> **Task requirements**
Read the data below line by line and state how many lines hold "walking". Nothing else belongs in the answer.

[Dataset records]

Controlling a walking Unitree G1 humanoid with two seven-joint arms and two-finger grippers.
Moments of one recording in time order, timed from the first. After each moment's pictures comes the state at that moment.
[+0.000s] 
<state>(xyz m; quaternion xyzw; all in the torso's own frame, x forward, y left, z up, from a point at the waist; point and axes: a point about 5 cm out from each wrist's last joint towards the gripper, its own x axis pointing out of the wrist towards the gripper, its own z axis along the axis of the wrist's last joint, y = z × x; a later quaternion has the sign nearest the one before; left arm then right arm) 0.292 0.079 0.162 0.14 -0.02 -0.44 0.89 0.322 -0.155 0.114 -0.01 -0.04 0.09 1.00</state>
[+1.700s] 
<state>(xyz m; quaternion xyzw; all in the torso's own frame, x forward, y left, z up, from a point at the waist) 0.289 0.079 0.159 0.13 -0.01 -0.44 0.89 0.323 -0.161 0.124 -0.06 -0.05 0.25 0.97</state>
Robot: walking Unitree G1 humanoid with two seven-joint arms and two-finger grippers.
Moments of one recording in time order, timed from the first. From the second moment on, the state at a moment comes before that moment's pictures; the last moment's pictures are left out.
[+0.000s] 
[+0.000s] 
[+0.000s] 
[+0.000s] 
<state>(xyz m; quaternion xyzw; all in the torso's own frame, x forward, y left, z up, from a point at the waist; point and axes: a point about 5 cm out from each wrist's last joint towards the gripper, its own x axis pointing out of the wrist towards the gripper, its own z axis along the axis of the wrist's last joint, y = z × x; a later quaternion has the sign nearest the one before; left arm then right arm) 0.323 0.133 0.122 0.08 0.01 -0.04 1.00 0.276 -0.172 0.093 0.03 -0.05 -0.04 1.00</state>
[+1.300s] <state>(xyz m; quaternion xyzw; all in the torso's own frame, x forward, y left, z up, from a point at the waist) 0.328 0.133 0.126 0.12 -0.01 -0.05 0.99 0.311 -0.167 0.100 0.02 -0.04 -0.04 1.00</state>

> **Response for this exercise**
2